Decision 1. NCC was liable.

  1. The doctrine of vicarious liability could only apply where the relationship between the defendant and the tortfeasor had particular characteristics justifying the imposition of such liability.

  2. A classic example of such a relationship was that between employer and employee. The doctrine could also apply where the relationship had certain characteristics similar to those found in employment, subject to there being a sufficient connection between the relationship and the commission of the tort.

  3. In Cox v Ministry of Justice the Supreme Court referred to five incidents of the relationship between employer and employee as making it fair, just and reasonable to impose vicarious liability and which could properly give rise to vicarious liability where other relationships had the same incidents and could be treated as akin to employment:

* The employer was more likely to have the means to compensate the victim than the employee and could be expected to have insured against that liability;

* The tort would have been committed as a result of activity being taken by the employee on behalf of the employer;

* The employee’s activity was likely to be part of the business activity of the employer;

* The employer, by employing the employee to carry out the activity, would have created the risk of the tort committed by the employee;

* The employee would have, to a greater or lesser degree, have been under the control of the employer.

  1. The relevant activity of NCC was the care of children who had been committed to its care. It was under a statutory duty to care for such children. In order to discharge that duty, so far as it involved the provision of accommodation, maintenance and daily care, it recruited, selected and trained persons who were willing to look after children in their homes as foster parents.

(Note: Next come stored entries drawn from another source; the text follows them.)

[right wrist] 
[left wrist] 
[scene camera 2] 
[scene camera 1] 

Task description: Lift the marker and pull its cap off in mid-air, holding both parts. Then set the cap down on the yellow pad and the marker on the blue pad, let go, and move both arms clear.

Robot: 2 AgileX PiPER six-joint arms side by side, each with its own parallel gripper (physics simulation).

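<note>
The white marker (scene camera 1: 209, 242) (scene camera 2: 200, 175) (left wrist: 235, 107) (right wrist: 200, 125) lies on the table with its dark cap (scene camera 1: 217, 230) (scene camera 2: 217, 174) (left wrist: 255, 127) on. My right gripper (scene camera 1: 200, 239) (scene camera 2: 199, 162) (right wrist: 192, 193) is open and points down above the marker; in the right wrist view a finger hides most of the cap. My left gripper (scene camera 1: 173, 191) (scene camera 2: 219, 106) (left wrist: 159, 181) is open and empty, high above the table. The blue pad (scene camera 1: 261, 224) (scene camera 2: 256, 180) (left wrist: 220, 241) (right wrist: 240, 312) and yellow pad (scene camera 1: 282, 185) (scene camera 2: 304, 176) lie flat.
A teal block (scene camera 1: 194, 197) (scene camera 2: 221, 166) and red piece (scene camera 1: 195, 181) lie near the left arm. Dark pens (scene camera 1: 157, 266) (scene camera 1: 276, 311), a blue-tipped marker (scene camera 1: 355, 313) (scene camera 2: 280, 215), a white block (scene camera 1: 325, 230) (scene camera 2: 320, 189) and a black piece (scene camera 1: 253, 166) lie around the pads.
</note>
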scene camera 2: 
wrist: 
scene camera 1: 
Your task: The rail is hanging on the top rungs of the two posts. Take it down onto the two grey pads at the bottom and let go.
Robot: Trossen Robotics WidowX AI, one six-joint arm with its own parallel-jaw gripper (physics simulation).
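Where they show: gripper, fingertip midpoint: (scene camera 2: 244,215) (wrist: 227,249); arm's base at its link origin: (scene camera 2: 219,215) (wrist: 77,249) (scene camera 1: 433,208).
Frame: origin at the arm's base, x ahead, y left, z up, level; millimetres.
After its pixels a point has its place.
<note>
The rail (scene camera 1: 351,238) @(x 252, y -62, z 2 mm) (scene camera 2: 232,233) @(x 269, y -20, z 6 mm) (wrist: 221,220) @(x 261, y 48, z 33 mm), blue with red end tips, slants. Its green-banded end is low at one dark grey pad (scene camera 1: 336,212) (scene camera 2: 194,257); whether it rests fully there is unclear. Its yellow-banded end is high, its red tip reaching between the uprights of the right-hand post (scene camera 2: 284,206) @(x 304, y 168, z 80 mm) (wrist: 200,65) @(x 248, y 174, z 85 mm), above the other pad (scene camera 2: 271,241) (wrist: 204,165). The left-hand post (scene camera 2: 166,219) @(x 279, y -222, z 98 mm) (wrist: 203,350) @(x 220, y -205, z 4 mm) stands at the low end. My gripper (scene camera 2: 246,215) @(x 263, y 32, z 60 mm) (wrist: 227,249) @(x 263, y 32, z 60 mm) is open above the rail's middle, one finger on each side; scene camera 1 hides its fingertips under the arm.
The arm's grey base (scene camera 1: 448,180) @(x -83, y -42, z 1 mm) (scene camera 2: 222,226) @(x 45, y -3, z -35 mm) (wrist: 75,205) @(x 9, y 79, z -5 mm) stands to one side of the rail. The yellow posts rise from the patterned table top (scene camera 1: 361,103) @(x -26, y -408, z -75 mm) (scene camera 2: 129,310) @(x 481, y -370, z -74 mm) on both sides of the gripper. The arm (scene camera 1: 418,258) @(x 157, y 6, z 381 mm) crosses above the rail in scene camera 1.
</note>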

It inspected their homes before any placement was made.

  2. NCC paid allowances to foster parents, provided them with equipment and provided training. Foster parents were expected to co-operate with social workers with whom they had regular meetings. NCC involved foster parents in decision-making and required them to co-operate with arrangements for contact with the child’s family.

  3. Foster parents could not be regarded as carrying on an independent business of their own. They provided care to the child as an integral part of its child care services.

  4. It was impossible to draw a sharp line between the activity of NCC and the foster parents. It was NCC which possessed parental powers in relation to the children.

  5. NCC exercised powers of approval, inspection, supervision and removal without any parallel in ordinary family life. It exercised a significant degree of control over what the foster parents did and how they did it.

  6. Vicarious liability was only of practical relevance where the principal tortfeasor could not be found or was not worth suing and the person sought to be made vicariously liable was able to compensate the victim of the tort.

  7. These conditions were satisfied in the present context. Most foster parents had insufficient means to meet a substantial award of damages and were unlikely to have relevant insurance. NCC could more easily compensate the victims of injuries, which were often serious and long lasting.

  8. Vicarious liability would not be imposed if the abuse had been perpetrated by the child’s parents, if the child had been placed with them, because the parents would not have stood in a relationship of the kind described in Cox v Ministry of Justice.